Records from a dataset

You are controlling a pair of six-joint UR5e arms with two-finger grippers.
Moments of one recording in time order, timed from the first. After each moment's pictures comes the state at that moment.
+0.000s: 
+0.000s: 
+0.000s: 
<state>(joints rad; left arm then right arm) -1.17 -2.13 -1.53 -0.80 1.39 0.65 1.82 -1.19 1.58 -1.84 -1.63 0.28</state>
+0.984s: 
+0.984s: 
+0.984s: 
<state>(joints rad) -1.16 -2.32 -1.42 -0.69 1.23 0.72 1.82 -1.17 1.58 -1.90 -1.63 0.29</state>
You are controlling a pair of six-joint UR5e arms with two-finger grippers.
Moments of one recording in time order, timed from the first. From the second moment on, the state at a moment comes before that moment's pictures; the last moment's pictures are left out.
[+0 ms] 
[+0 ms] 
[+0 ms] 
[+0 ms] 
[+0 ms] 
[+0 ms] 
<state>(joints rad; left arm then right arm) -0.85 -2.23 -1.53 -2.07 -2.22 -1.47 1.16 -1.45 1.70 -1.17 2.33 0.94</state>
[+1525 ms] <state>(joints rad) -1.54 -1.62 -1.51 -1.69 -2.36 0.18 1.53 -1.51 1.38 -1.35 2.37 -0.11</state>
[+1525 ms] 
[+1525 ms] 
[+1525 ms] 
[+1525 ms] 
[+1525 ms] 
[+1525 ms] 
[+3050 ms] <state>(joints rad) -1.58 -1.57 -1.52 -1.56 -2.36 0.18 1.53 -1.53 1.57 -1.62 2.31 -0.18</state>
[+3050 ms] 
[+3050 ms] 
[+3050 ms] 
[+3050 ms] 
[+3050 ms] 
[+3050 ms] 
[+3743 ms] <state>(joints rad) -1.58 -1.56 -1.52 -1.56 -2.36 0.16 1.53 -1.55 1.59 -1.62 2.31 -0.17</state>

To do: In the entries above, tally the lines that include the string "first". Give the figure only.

Result of this task: 2